DBE van Wessel et al. Hepatology 2021; 74: 892-906. Open Access: Impact of Genotype, Serum Bile Acids, and Surgical Biliary Diversion on Native Liver Survival in FIC1 Deficiency
This huge collaborative study with 130 patients provides a great deal of information about familial intrahepatic cholestasis type 1 (FIC1). Key findings:
- Survival analysis showed an overall native liver survival (NLS) of 44% at age 18 years. NLS was comparable among FIC1-A, FIC1-B, and FIC1-C (% NLS at age 10 years: 67%, 41%, and 59%, respectively; P = 0.12)
- The number of predicted protein truncating mutations did not correlate with natural history or prognosis
H Toyoda et al. Hepatology 2021; 74: 656-666. Treatment and Renal Outcomes Up to 96 Weeks After Tenofovir Alafenamide Switch From Tenofovir Disoproxil Fumarate in Routine Practice
In this study, the researchers 834 patients with CHB previously treated with TDF for ≥12 months who were switched to TAF in routine practice at 13 US and Asian center. Key findings:
- “Overall, we observed continued improvement in virologic response, ALT normalization, and no significant changes in eGFR following switch to TAF from TDF.”

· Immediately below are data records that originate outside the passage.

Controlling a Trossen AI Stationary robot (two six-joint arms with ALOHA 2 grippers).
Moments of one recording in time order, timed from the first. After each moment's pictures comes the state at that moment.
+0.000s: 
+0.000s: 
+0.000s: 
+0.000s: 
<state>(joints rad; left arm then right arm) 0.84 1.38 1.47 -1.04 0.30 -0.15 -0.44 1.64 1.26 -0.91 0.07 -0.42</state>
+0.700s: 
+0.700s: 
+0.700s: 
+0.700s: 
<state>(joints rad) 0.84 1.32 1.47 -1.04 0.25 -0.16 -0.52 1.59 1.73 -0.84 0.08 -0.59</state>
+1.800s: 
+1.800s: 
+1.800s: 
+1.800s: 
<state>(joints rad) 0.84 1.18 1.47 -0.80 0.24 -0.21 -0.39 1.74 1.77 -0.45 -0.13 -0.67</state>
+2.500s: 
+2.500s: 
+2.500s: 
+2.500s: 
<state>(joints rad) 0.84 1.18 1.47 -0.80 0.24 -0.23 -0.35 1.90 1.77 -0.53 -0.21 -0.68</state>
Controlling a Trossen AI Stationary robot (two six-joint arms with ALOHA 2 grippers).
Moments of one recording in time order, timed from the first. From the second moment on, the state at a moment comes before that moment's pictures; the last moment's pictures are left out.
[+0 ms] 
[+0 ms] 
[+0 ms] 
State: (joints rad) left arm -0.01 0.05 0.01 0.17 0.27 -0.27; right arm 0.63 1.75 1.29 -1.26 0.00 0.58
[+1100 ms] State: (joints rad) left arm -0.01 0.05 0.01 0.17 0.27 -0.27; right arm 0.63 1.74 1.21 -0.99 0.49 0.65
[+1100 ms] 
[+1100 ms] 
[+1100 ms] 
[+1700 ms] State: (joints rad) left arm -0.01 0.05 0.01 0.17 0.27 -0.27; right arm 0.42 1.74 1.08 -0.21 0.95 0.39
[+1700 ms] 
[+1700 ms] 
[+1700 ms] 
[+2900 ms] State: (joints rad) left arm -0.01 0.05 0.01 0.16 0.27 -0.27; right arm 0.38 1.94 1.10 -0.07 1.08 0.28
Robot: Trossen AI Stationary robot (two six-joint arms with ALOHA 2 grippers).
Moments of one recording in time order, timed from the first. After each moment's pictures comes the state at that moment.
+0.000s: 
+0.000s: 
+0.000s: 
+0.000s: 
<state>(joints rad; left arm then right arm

- HBV DNA suppression increased from 88% to 92% at 48 weeks post-switch, and then 95% at 96 weeks postswitch
- Improved renal function: “By week 96, 21% (55/267) of patients with CKD stage 2 at switch improved to stage 1 and 35% (30/85) of CKD stage 3-5 patients improved to stage 2 and 1.2% (1/85) to stage 1.”
SW Biggins et al. Hepatology 2021; 74: 1014-1048. Open Access. Diagnosis, Evaluation, and Management of Ascites, Spontaneous Bacterial Peritonitis and Hepatorenal Syndrome: 2021 Practice Guidance by the American Association for the Study of Liver Diseases
This practice guidance (with 276 references) is an update from similar guidelines published in 2012.
Key Points For Children:
- Children with cirrhosis and ascites should be referred for evaluation for LT
- Children undergoing LVP should receive 25% albumin infusion of 0.5-1.0 g/kg, or 6-8 g per liter of ascites removed.
- Diagnostic paracentesis should be performed in children with ascites and fever, abdominal pain, or clinical deterioration. The risks and benefits of this procedure for use in all children with new ascites but without these symptoms have not been defined.